Description of the task:
In the answer, each line of the listing should appear again unchanged.
┄┄┄┄┄┄┄┄┄┄┄┄┄┄┄┄┄┄┄┄
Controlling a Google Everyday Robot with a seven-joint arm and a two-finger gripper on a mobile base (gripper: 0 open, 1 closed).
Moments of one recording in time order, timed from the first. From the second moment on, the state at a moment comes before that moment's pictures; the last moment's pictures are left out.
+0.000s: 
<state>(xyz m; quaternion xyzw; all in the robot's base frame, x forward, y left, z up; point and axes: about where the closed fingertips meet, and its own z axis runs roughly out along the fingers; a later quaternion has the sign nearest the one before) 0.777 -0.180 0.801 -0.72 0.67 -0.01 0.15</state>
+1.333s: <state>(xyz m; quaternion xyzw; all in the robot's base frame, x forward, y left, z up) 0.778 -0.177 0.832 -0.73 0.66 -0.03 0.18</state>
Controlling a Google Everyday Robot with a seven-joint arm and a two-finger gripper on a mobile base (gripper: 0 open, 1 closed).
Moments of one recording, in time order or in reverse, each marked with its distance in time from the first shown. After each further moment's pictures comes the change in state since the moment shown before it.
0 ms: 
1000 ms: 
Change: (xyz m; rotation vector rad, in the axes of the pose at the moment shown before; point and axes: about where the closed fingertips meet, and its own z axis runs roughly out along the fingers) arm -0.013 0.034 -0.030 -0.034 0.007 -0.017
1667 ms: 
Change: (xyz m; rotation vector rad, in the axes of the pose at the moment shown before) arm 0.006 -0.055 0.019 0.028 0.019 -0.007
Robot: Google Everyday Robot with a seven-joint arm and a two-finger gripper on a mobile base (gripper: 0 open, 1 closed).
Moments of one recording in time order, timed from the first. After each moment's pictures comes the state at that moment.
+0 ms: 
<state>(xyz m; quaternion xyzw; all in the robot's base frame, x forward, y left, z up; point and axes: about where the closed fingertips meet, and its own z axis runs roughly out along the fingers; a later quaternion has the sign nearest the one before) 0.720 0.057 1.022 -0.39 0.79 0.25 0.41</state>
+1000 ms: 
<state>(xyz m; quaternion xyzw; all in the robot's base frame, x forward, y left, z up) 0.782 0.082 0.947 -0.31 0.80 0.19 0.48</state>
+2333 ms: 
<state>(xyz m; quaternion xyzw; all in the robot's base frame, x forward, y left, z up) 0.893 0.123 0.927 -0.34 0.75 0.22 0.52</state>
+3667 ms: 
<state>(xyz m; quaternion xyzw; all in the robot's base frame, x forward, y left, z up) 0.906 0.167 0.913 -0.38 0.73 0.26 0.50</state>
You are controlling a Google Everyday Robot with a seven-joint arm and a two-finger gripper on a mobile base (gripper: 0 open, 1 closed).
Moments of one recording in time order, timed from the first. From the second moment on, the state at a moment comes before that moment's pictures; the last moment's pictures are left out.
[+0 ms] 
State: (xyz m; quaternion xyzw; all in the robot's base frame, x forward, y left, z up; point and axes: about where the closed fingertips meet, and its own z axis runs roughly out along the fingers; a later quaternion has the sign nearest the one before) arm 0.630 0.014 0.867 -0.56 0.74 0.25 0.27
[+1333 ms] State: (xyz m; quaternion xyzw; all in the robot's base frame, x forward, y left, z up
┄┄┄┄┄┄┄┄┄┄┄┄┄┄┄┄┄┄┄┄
Response to the task:
Controlling a Google Everyday Robot with a seven-joint arm and a two-finger gripper on a mobile base (gripper: 0 open, 1 closed).
Moments of one recording in time order, timed from the first. From the second moment on, the state at a moment comes before that moment's pictures; the last moment's pictures are left out.
+0.000s: 
<state>(xyz m; quaternion xyzw; all in the robot's base frame, x forward, y left, z up; point and axes: about where the closed fingertips meet, and its own z axis runs roughly out along the fingers; a later quaternion has the sign nearest the one before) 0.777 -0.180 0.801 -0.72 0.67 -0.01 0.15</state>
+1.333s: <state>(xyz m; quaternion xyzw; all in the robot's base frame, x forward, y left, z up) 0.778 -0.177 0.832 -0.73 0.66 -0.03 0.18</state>
Controlling a Google Everyday Robot with a seven-joint arm and a two-finger gripper on a mobile base (gripper: 0 open, 1 closed).
Moments of one recording, in time order or in reverse, each marked with its distance in time from the first shown. After each further moment's pictures comes the change in state since the moment shown before it.
0 ms: 
1000 ms: 
Change: (xyz m; rotation vector rad, in the axes of the pose at the moment shown before; point and axes: about where the closed fingertips meet, and its own z axis runs roughly out along the fingers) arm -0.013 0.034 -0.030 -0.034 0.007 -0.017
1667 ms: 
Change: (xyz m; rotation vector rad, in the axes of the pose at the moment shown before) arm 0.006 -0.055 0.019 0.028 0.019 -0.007
Robot: Google Everyday Robot with a seven-joint arm and a two-finger gripper on a mobile base (gripper: 0 open, 1 closed).
Moments of one recording in time order, timed from the first. After each moment's pictures comes the state at that moment.
+0 ms: 
<state>(xyz m; quaternion xyzw; all in the robot's base frame, x forward, y left, z up; point and axes: about where the closed fingertips meet, and its own z axis runs roughly out along the fingers; a later quaternion has the sign nearest the one before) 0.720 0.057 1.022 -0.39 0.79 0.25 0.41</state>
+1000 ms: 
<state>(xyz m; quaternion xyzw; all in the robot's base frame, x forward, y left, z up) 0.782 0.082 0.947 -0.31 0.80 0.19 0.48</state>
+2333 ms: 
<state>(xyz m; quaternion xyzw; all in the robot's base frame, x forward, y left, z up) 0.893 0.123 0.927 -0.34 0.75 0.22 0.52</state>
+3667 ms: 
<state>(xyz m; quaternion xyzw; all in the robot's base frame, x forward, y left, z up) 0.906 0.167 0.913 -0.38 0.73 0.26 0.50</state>
You are controlling a Google Everyday Robot with a seven-joint arm and a two-finger gripper on a mobile base (gripper: 0 open, 1 closed).
Moments of one recording in time order, timed from the first. From the second moment on, the state at a moment comes before that moment's pictures; the last moment's pictures are left out.
[+0 ms] 
State: (xyz m; quaternion xyzw; all in the robot's base frame, x forward, y left, z up; point and axes: about where the closed fingertips meet, and its own z axis runs roughly out along the fingers; a later quaternion has the sign nearest the one before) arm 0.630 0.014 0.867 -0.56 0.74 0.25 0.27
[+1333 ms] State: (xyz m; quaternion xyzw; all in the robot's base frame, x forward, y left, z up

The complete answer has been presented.